Problem :: In the copy, every line of the material that follows must appear exactly, and no pictures should.
____
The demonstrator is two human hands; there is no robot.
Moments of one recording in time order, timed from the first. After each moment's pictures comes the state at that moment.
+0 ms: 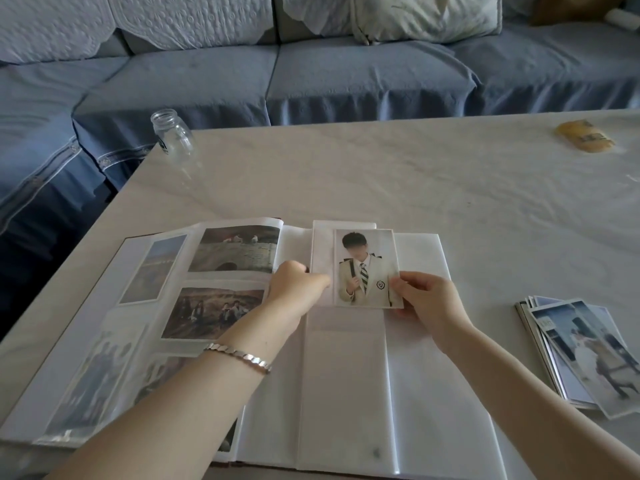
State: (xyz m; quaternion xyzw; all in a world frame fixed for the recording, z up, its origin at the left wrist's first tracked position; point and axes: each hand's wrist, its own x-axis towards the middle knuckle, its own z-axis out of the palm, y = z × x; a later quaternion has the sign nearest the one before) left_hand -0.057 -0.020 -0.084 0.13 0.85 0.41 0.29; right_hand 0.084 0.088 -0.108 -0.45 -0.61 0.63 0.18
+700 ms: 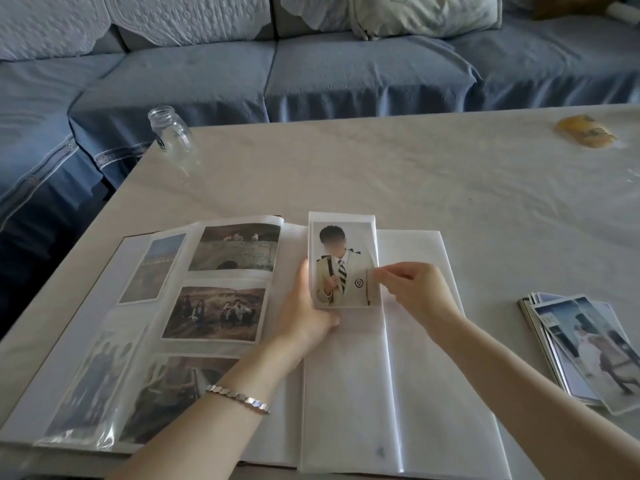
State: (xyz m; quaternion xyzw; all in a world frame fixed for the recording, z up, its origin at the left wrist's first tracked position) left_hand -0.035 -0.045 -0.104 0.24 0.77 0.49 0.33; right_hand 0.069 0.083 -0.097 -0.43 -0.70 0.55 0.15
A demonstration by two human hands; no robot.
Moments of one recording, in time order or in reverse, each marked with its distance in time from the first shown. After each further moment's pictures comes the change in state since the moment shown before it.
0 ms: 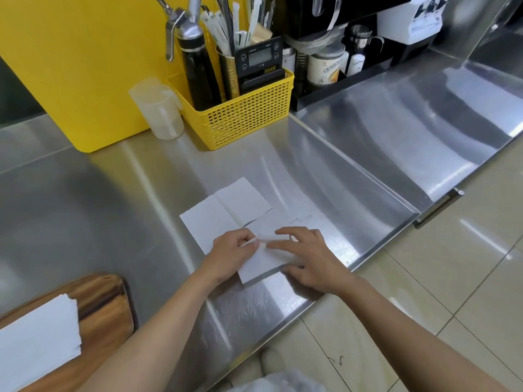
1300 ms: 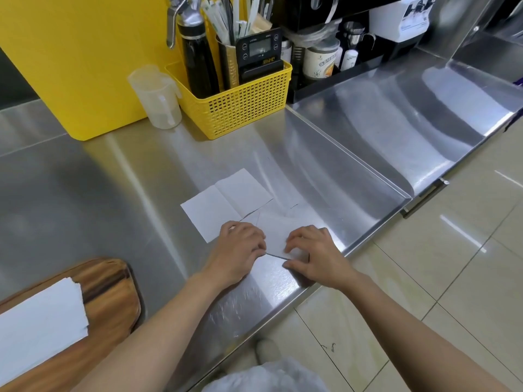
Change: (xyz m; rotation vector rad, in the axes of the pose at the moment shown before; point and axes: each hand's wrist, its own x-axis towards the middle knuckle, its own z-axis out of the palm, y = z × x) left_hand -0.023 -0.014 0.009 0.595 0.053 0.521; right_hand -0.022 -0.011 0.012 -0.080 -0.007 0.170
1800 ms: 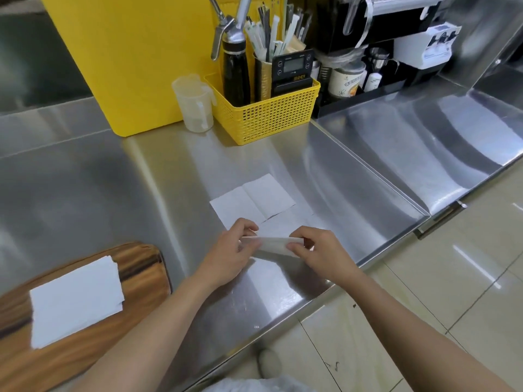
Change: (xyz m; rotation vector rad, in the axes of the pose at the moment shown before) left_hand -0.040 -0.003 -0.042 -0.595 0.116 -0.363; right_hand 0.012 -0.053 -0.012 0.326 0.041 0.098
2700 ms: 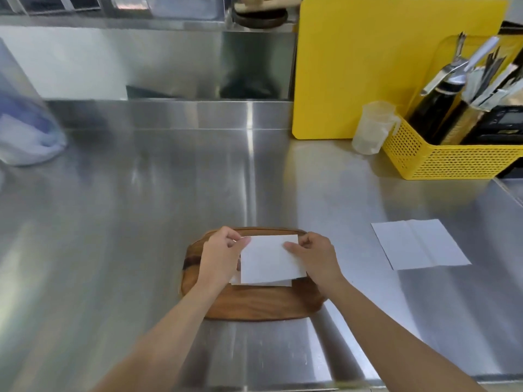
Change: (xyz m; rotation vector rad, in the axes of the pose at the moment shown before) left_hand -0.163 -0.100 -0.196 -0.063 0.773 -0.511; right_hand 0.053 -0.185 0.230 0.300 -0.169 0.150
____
Answer area ::
The demonstrator is two human hands; there is no robot.
Moments of one recording in time order, timed from the first. After each moment's pictures comes the state at that moment.
+0 ms: 
State: (xyz m; quaternion xyzw; all in a world frame fixed for the recording, z up, its origin at the left wrist's first tracked position; point and axes: each hand's wrist, its own x-axis towards the middle knuckle, its own z-axis out of the palm, y = z × x; a later quaternion has the sign nearest the one before) left_hand -0.057 -0.020 -0.084 0.13 0.85 0.41 0.29; right_hand 0.084 0.088 -0.108 -0.45 -0.61 0.63 0.18
+700 ms: 
State: (xyz m; quaternion xyzw; all in a world frame fixed for the recording, z up, its origin at the left wrist's first tracked position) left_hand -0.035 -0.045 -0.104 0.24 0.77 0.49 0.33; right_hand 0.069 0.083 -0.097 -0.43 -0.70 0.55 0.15
A demonstration by two human hands; no robot.
Moments of one recording, in time order or in reverse, each marked with its distance in time from the first shown. After each further moment's pictures comes the change in state since the moment shown before it.
0 ms: 
1300 ms: 
Change: (xyz m; rotation vector rad, in the axes of the pose at the moment shown before; point and axes: each hand's wrist, its own x-axis towards the middle knuckle, its own z-axis out of the palm, y = z × x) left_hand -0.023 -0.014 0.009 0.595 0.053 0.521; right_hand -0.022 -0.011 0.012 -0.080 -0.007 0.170
1800 ms: 
Change: (xyz m; rotation vector rad, in the axes of the pose at the moment shown before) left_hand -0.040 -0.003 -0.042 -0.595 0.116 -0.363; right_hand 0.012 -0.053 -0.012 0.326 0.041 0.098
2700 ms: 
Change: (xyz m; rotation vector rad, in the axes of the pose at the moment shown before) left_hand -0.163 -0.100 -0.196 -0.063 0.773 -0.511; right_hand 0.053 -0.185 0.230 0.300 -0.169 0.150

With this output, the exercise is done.